I have been spending an entire day on trying to step into cuda kernel code for debug purpose in vscode with Nsight Visual Studio Code Edition extension. There are a few related questions in stack overflow, but they were asked about 9 years ago. I followed its official tutorial on youtube and its documentation, there is just no way for me to step in cuda kernel code in vscode.
Here is my kernel_debug.cu
#include <cuda_runtime.h>
// CUDA kernel for adding two matrices using a 3D block and thread configuration
__global__ void matrixAdd3D(const int* A, const int* B, int* C, int N) {
int row = blockIdx.y * blockDim.y + threadIdx.y;
int col = blockIdx.x * blockDim.x + threadIdx.x;
int depth = blockIdx.z * blockDim.z + threadIdx.z; // Not used in computation, just for demonstration
if (row < N && col < N && depth == 0) { // Using depth == 0 to ensure it computes only once
C[row * N + col] = A[row * N + col] + B[row * N + col];
}
}
// Check for CUDA errors
void checkCudaError(cudaError_t err, const char* msg) {
if (err != cudaSuccess) {
std::cerr << msg << ": " << cudaGetErrorString(err) << std::endl;
exit(EXIT_FAILURE);
}
}
int main() {
const int N = 1024; // Size of the matrix (1024x1024)

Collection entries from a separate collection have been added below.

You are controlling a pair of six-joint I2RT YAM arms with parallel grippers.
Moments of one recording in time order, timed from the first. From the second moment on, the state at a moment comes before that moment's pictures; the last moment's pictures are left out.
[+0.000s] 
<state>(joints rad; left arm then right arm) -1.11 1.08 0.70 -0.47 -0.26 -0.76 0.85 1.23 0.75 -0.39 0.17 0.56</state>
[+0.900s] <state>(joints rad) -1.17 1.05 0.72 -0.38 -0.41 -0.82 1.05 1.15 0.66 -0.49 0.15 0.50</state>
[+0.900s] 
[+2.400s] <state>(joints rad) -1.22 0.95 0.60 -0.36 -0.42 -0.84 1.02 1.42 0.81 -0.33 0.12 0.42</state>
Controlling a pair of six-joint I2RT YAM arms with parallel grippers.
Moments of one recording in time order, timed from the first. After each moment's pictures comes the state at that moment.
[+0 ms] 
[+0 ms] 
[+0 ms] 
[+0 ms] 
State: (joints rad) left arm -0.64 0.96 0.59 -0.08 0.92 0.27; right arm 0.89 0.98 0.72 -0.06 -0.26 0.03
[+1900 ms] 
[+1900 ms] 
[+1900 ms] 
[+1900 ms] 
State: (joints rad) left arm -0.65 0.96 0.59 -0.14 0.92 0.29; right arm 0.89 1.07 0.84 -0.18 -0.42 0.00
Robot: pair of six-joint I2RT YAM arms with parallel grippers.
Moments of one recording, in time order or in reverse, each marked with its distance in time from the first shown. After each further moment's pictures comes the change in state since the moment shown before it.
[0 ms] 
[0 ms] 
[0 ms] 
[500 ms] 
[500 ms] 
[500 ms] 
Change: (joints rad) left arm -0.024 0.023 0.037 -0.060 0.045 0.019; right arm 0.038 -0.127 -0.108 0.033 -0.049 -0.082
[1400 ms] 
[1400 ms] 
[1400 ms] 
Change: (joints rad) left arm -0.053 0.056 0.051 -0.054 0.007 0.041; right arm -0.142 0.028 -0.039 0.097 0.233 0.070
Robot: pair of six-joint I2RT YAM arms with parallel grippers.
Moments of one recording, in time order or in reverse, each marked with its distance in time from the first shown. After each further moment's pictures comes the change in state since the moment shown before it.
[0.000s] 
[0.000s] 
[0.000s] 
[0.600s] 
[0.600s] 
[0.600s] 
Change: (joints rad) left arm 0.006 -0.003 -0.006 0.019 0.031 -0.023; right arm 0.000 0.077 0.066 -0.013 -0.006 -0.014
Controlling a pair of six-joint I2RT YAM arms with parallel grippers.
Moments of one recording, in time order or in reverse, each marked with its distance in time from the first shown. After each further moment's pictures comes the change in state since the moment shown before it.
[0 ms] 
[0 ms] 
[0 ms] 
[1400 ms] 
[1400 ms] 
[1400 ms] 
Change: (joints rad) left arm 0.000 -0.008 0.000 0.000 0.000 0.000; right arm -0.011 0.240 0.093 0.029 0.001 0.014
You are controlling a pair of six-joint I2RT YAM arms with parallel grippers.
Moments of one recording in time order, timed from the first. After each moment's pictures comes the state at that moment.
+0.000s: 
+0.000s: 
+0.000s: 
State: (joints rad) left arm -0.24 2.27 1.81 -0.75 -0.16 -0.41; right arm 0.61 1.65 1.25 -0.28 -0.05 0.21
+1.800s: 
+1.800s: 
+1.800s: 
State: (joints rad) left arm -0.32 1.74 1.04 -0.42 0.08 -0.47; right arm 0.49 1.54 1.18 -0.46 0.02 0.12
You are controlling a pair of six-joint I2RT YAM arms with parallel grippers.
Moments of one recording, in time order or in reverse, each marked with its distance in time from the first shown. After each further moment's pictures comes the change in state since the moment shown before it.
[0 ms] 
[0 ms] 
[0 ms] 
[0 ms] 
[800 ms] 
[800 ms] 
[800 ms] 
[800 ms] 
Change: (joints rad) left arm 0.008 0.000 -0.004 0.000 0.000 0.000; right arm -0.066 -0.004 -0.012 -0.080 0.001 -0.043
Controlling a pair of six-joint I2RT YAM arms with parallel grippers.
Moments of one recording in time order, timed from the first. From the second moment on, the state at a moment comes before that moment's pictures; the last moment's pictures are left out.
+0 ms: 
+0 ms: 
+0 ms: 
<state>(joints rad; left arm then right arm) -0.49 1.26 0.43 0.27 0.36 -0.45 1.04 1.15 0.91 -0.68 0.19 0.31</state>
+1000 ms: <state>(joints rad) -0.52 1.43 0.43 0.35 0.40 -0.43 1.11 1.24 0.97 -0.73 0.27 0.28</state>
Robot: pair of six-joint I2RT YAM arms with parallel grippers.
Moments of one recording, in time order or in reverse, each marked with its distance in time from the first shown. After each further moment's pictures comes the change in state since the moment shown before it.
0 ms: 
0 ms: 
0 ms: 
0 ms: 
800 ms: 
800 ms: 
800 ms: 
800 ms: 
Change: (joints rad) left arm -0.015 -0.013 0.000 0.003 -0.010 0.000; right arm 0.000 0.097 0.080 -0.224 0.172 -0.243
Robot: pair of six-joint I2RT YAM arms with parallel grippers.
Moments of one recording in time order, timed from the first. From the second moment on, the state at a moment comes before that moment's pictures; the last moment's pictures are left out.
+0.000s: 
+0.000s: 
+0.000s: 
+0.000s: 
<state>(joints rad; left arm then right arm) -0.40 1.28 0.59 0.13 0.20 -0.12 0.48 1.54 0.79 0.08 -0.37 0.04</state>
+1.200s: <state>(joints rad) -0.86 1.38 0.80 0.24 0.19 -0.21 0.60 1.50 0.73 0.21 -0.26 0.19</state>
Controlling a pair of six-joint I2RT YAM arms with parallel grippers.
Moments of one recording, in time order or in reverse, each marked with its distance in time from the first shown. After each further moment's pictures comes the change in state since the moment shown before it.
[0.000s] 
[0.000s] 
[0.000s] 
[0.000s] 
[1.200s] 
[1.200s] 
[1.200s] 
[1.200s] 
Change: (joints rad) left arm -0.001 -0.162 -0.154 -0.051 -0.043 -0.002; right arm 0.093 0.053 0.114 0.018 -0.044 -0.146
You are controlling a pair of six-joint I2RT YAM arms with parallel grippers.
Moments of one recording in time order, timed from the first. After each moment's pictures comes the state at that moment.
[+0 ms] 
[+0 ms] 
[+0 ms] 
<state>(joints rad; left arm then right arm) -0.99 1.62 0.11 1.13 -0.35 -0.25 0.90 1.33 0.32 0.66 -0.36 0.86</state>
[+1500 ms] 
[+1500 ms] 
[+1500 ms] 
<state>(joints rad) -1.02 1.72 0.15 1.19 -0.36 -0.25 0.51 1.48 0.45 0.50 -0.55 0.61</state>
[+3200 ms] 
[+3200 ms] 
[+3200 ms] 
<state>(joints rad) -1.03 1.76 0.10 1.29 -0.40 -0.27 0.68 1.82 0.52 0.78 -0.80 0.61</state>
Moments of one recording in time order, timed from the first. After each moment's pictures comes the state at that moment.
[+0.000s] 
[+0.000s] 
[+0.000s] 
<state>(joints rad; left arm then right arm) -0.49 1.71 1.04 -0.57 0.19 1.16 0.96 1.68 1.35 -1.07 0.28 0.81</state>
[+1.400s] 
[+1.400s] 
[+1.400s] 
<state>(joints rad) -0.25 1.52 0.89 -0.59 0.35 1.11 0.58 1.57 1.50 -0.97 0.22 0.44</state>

const int size = N * N * sizeof(int);
int *h_A, *h_B, *h_C;
// Allocate memory on the host
h_A = (int*)malloc(size);
h_B = (int*)malloc(size);
h_C = (int*)malloc(size);
// Initialize matrices
for (int i = 0; i < N * N; ++i) {
h_A[i] = 1;
h_B[i] = 2;
}
int *d_A, *d_B, *d_C;
// Allocate memory on the device
checkCudaError(cudaMalloc((void**)&d_A, size), "Failed to allocate device memory for A");
checkCudaError(cudaMalloc((void**)&d_B, size), "Failed to allocate device memory for B");
checkCudaError(cudaMalloc((void**)&d_C, size), "Failed to allocate device memory for C");
// Copy data from host to device
checkCudaError(cudaMemcpy(d_A, h_A, size, cudaMemcpyHostToDevice), "Failed to copy A to device");
checkCudaError(cudaMemcpy(d_B, h_B, size, cudaMemcpyHostToDevice), "Failed to copy B to device");
// Set up execution configuration with a 3D block and thread structure
dim3 threadsPerBlock(16, 16, 1); // 1 in the z-dimension since we're not using it for actual computation
dim3 numBlocks((N + threadsPerBlock.x - 1) / threadsPerBlock.x,
(N + threadsPerBlock.y - 1) / threadsPerBlock.y,
1); // Only one block in the z-dimension
// Launch the kernel
matrixAdd3D<<<numBlocks, threadsPerBlock>>>(d_A, d_B, d_C, N);
checkCudaError(cudaGetLastError(), "Kernel launch failed");
// Copy result back to host
checkCudaError(cudaMemcpy(h_C, d_C, size, cudaMemcpyDeviceToHost), "Failed to copy C back to host");
// Free device memory
cudaFree(d_A);
cudaFree(d_B);
cudaFree(d_C);
// Check results and free host memory
for (int i = 0; i < N * N; i++) {
if (h_C[i] != 3) {
std::cerr << "Incorrect result!" << std::endl;
break;
}
}
std::cout << "Program completed successfully!" << std::endl;
free(h_A);
free(h_B);
free(h_C);
return 0;
}
and my CMakeLists.txt
cmake_minimum_required(VERSION 3.10)
# Project name and version
project(kernel_debug VERSION 1.0)
# Enable C++17 standard
set(CMAKE_CXX_STANDARD 17)
set(CMAKE_CXX_STANDARD_REQUIRED True)
set(CMAKE_BUILD_TYPE Debug)
set(CMAKE_CXX_FLAGS_DEBUG "${CMAKE_CXX_FLAGS_DEBUG} -g -O0")
set(CMAKE_CUDA_FLAGS_DEBUG "${CMAKE_CUDA_FLAGS_DEBUG} -g -G")
# Set build type to Debug by default
if(NOT CMAKE_BUILD_TYPE)
set(CMAKE_BUILD_TYPE Debug)
endif()
# Find CUDA package
find_package(CUDA REQUIRED)
# Add the source files
cuda_add_executable(kernel_debug kernel_debug.cu)
# Set CUDA properties for the target
set_target_properties(kernel_debug PROPERTIES CUDA_SEPARABLE_COMPILATION ON)
Also in the vscode, at bottom right corner, it seems asking me to set the cuda coordinates to debug the kernel, basically it means debug will stop at the specific thread and block,
but I have tried for a whole day, no progess has been made.
If anyone ever got this debugging work, please help!!!